(The problem) Return all the entries exactly, keeping pictures out.

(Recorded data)
-=-=-
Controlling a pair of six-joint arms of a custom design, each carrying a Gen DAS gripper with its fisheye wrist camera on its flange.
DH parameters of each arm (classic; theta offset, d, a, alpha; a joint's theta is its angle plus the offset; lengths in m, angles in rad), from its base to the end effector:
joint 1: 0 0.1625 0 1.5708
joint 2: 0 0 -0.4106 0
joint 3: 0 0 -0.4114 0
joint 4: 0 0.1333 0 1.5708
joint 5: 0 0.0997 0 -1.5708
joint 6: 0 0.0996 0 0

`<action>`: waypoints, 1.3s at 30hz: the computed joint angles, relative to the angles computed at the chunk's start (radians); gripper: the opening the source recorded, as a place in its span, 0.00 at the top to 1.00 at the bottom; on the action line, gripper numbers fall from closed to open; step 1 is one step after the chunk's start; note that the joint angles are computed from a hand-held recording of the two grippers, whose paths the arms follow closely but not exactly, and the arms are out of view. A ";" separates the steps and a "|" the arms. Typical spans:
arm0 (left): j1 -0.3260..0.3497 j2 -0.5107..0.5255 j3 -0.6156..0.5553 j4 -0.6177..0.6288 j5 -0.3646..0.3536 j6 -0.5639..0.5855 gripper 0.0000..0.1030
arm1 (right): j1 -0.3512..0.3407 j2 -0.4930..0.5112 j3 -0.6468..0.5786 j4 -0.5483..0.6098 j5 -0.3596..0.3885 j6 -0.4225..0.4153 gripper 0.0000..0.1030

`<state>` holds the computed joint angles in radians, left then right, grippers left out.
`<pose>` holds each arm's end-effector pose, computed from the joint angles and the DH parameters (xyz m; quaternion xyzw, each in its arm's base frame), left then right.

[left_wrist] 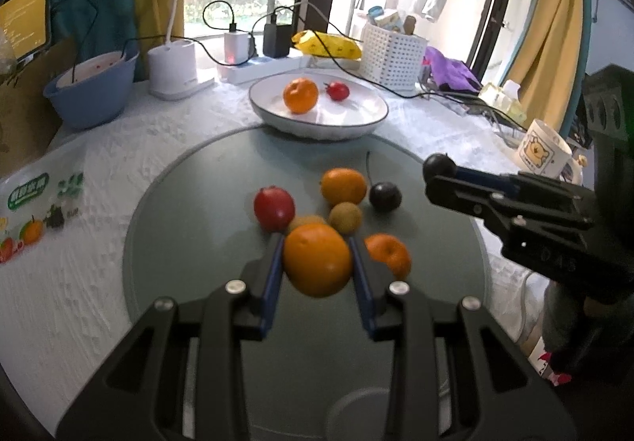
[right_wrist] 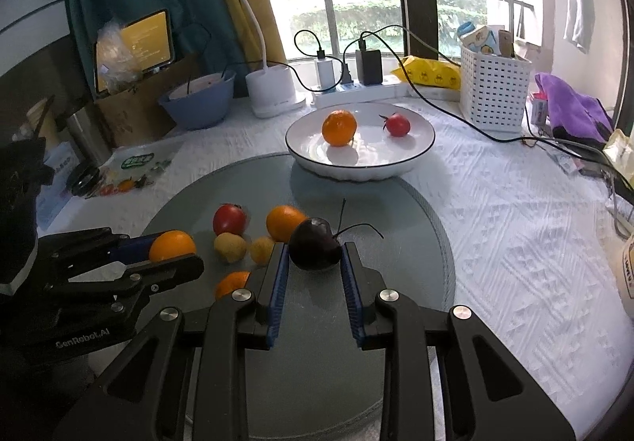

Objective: Organize fruits
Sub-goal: 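Lift the plum and orange and carry both over the white plate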

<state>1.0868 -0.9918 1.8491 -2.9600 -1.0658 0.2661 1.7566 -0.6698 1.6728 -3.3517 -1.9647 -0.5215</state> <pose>-0.1297 -0.6368 0.1706 0.2811 0.8934 -0.2792 0.2119 0.2188 -0.6495 0.0750 0.2446 -0.8770 0.3364 0.2406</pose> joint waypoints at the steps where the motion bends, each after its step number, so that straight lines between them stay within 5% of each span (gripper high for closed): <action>1: 0.000 0.003 -0.007 0.003 0.000 0.001 0.67 | -0.001 0.000 -0.003 0.003 0.002 -0.002 0.72; 39: 0.059 0.192 -0.350 0.078 -0.070 0.060 0.67 | -0.022 0.126 -0.326 0.261 0.031 -0.043 0.72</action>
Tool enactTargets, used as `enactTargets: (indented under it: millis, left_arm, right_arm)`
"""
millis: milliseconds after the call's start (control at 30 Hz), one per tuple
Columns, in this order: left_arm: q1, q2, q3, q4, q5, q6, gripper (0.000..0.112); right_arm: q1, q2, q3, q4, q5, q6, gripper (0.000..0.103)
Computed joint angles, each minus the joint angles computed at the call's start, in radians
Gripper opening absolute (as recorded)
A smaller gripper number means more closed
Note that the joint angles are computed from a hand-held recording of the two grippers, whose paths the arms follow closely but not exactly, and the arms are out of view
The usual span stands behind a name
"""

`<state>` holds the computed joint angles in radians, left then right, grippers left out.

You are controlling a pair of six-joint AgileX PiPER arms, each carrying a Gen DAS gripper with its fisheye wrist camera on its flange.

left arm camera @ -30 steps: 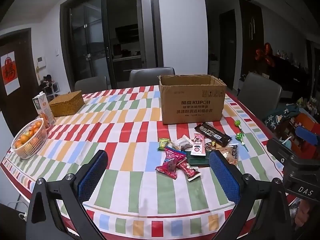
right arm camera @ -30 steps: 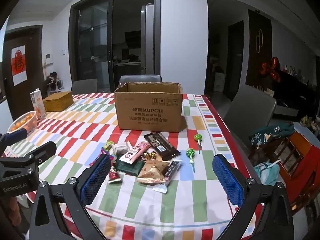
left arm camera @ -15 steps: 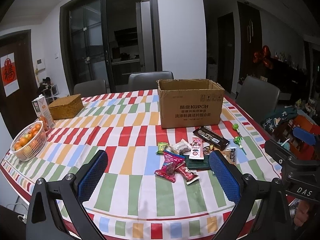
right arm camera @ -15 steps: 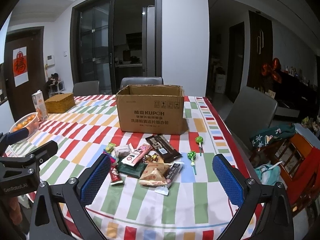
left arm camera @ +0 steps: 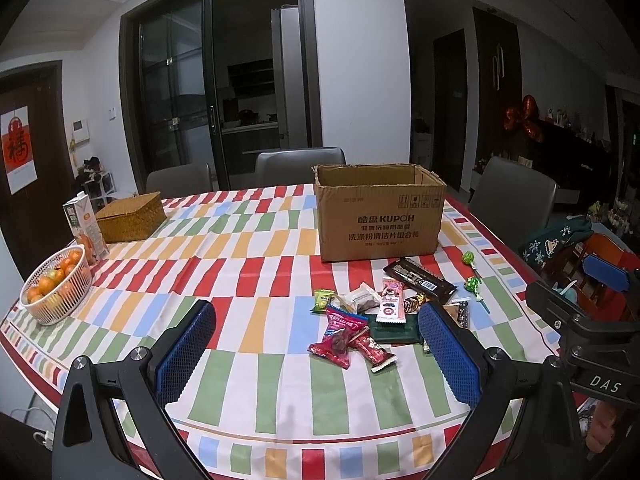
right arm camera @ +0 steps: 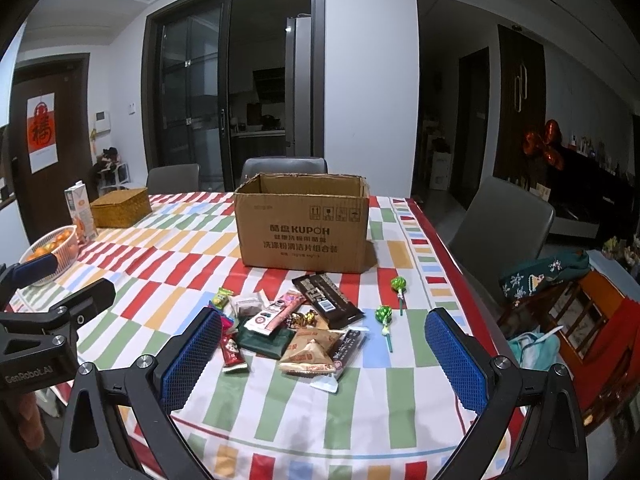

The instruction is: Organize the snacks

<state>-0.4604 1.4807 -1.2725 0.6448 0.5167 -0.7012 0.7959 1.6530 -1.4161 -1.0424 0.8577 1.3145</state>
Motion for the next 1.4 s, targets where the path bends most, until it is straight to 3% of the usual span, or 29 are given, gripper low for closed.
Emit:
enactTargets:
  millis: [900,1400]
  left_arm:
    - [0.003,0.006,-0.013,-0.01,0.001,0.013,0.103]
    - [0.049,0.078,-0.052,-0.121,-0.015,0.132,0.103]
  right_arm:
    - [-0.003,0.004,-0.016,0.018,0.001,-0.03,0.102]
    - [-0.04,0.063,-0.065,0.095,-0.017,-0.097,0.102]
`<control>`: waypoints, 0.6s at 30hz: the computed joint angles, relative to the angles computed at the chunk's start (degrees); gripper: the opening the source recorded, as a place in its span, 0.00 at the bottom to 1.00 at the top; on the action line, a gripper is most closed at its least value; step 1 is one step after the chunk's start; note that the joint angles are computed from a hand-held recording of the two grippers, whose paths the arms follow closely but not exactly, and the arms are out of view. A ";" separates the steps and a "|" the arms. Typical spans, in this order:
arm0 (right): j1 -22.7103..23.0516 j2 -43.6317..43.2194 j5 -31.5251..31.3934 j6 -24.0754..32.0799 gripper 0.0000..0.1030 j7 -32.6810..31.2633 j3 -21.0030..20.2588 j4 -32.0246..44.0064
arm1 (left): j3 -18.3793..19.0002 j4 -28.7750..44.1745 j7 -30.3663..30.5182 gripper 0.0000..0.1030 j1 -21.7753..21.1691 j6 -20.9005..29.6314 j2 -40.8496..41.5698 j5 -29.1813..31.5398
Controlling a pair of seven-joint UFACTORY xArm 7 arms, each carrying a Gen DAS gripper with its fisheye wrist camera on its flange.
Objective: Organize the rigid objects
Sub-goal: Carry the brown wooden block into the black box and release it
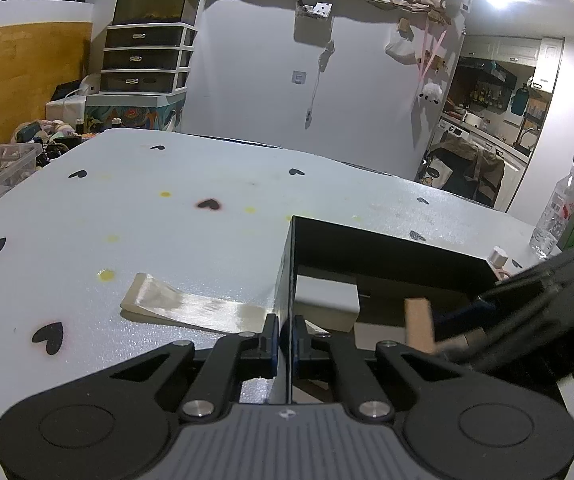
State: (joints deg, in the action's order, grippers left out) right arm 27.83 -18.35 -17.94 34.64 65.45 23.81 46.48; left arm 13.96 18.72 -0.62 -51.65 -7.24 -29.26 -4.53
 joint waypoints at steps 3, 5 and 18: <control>-2.55 -1.35 -4.59 0.32 0.46 4.81 2.08 -0.17 | 0.09 0.00 -0.03 0.06 -0.09 -0.06 0.01 0.03; -2.90 -1.69 -5.92 1.49 0.44 5.72 2.41 0.22 | -0.16 0.00 -0.13 0.06 0.15 -0.04 0.02 0.06; 2.40 -2.63 1.73 3.11 0.43 -8.60 0.25 -0.87 | -1.04 0.12 -0.72 0.06 0.87 -0.02 0.20 0.22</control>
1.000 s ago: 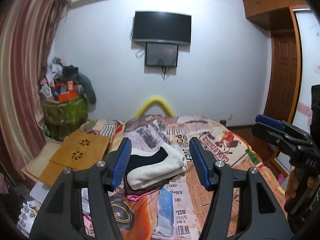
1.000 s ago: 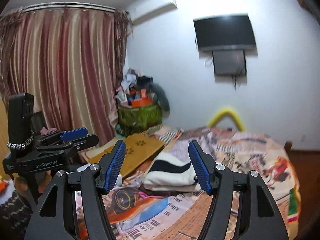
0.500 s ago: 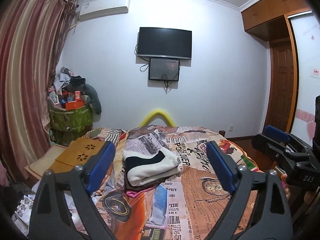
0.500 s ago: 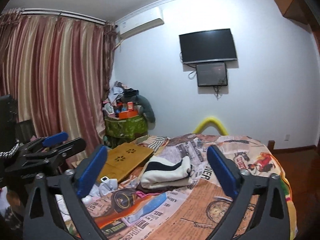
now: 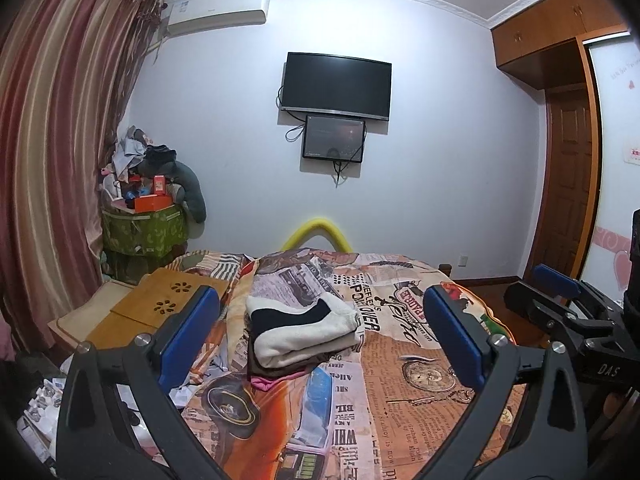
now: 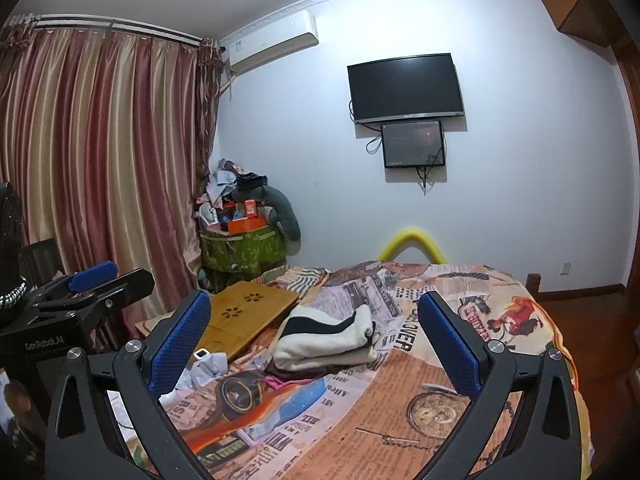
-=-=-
(Answer area)
Controlling a pair of six-joint arms of a custom design, each carrying a Gen DAS gripper with its fisheye wrist camera on its flange.
DH parameters of each arm (classic; theta offset, d, a, alpha; a joint's theta is its angle plus the offset; lengths in m, angles in rad), from its base to the end effector:
joint 1: 0 0.1625 0 1.5708
joint 2: 0 0 -0.4106 0
joint 3: 0 0 -0.4114 0
joint 4: 0 0.1333 0 1.5708
joint 5: 0 0.0997 0 -1.5708
joint 6: 0 0.0996 0 0

`<action>`: waypoints, 1.3s at 30hz: the computed joint angles, relative to the angles computed at the chunk's start (radians); gripper: the opening the source recorded, as a place in its span, 0.00 at the top to 1.00 at the bottom; on the action line, gripper numbers fall from closed to open; step 1 is one step after the chunk's start; note that the joint angles are computed from a hand-held recording of the two grippers, whose paths the arms follow closely but not exactly, and the arms are out of view. A ";" separates the steps and a "|" the arms. Typical spans:
arm0 (left): j1 -0.3260..0.3497 j2 -0.5107..0.5255 j3 -0.6156..0.5553 j4 -0.6177..0.6288 j5 -0.3646..0.3536 j6 -0.5639..0.5855 gripper 0.0000..0.1030
arm1 (right): j1 -0.3512..0.3407 j2 -0.4930..0.5112 j3 -0.6468..0.5786 j4 -0.5483..0.6098 j5 -0.3596..0.3885 j6 -0.4225..0.4153 gripper 0.0000..0.1030

`<state>` holds the computed joint angles in radians, left then right, grippers left out.
`<pose>` holds each arm's end-effector pose, computed from the joint angles and the DH parameters (xyz m; quaternion xyzw, each in its arm's base frame), left then right.

[left_wrist] 
[right_wrist] 

Objective: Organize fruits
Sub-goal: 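Lift the plum and orange and carry both over the white plate
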
<state>1.0868 -0.9918 1.8491 -2.9600 -1.0658 0.2661 1.7566 -0.6698 1.6728 -3.3517 -1.9647 -0.5215</state> <pose>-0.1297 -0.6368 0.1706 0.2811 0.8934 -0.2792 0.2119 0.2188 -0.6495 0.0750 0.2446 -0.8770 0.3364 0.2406</pose> joint waypoints at the steps where the motion bends, each after its step number, so that straight lines between them stay within 5% of each span (gripper high for closed): <action>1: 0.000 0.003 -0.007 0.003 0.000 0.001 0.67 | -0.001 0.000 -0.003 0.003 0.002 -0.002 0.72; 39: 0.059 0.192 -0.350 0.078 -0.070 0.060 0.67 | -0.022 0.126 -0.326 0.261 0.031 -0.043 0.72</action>
Tool enactTargets, used as `enactTargets: (indented under it: millis, left_arm, right_arm)`
"""
millis: milliseconds after the call's start (control at 30 Hz), one per tuple
Columns, in this order: left_arm: q1, q2, q3, q4, q5, q6, gripper (0.000..0.112); right_arm: q1, q2, q3, q4, q5, q6, gripper (0.000..0.103)
Computed joint angles, each minus the joint angles computed at the call's start, in radians
Gripper opening absolute (as recorded)
A smaller gripper number means more closed
Note that the joint angles are computed from a hand-held recording of the two grippers, whose paths the arms follow closely but not exactly, and the arms are out of view
The usual span stands behind a name
"""

`<state>` holds the computed joint angles in radians, left then right, grippers left out.

You are controlling a pair of six-joint AgileX PiPER arms, each carrying a Gen DAS gripper with its fisheye wrist camera on its flange.

left arm camera @ -30 steps: 
right arm camera @ -30 steps: 
left arm camera @ -15 steps: 
right arm camera @ -15 steps: 
left arm camera @ +0 steps: 
right arm camera @ +0 steps: 

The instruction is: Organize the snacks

<state>-0.4604 1.4807 -1.2725 0.6448 0.5167 -0.7012 0.7959 1.6530 -1.4161 -1.0424 0.8577 1.3145</state>
Motion for the next 1.4 s, targets where the path bends most, until it is straight to 3% of the usual span, or 29 are given, gripper low for closed.
Emit:
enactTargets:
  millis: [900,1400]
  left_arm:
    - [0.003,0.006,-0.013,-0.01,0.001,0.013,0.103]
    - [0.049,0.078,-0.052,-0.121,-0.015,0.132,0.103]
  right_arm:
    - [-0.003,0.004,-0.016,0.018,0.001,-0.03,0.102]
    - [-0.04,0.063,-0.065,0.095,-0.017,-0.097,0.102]
`<control>`: waypoints, 0.6s at 30hz: the computed joint angles, relative to the angles computed at the chunk's start (degrees); gripper: the opening the source recorded, as a place in its span, 0.00 at the bottom to 1.00 at the top; on the action line, a gripper is most closed at its least value; step 1 is one step after the chunk's start; note that the joint angles are computed from a hand-held recording of the two grippers, whose paths the arms follow closely but not exactly, and the arms are out of view. A ";" separates the steps and a "|" the arms. Typical spans, in this order:
arm0 (right): j1 -22.7103..23.0516 j2 -43.6317..43.2194 j5 -31.5251..31.3934 j6 -24.0754..32.0799 gripper 0.0000..0.1030 j7 -32.6810..31.2633 j3 -21.0030..20.2588 j4 -32.0246..44.0064
arm1 (left): j3 -18.3793..19.0002 j4 -28.7750..44.1745 j7 -30.3663..30.5182 gripper 0.0000..0.1030 j1 -21.7753..21.1691 j6 -20.9005..29.6314 j2 -40.8496..41.5698 j5 -29.1813..31.5398
Controlling a pair of seven-joint UFACTORY xArm 7 arms, each carrying a Gen DAS gripper with its fisheye wrist camera on its flange.
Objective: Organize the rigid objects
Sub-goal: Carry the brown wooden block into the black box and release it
State: (joints deg, in the action's order, grippers left out) right arm 27.83 -18.35 -17.94 34.64 65.45 23.81 46.48; left arm 13.96 18.72 -0.62 -51.65 -7.24 -29.26 -4.53
 joint waypoints at steps 3, 5 and 18: <control>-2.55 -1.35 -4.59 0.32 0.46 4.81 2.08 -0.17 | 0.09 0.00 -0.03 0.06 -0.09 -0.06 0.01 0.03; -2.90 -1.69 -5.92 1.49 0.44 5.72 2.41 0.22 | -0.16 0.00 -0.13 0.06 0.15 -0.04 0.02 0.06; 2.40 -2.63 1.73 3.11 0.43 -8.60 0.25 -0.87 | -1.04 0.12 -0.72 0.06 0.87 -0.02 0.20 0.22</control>
1.000 s ago: 
1.000 s ago: 
0.500 s ago: 
0.500 s ago: 
now: 
now: 

What came before makes up the full response.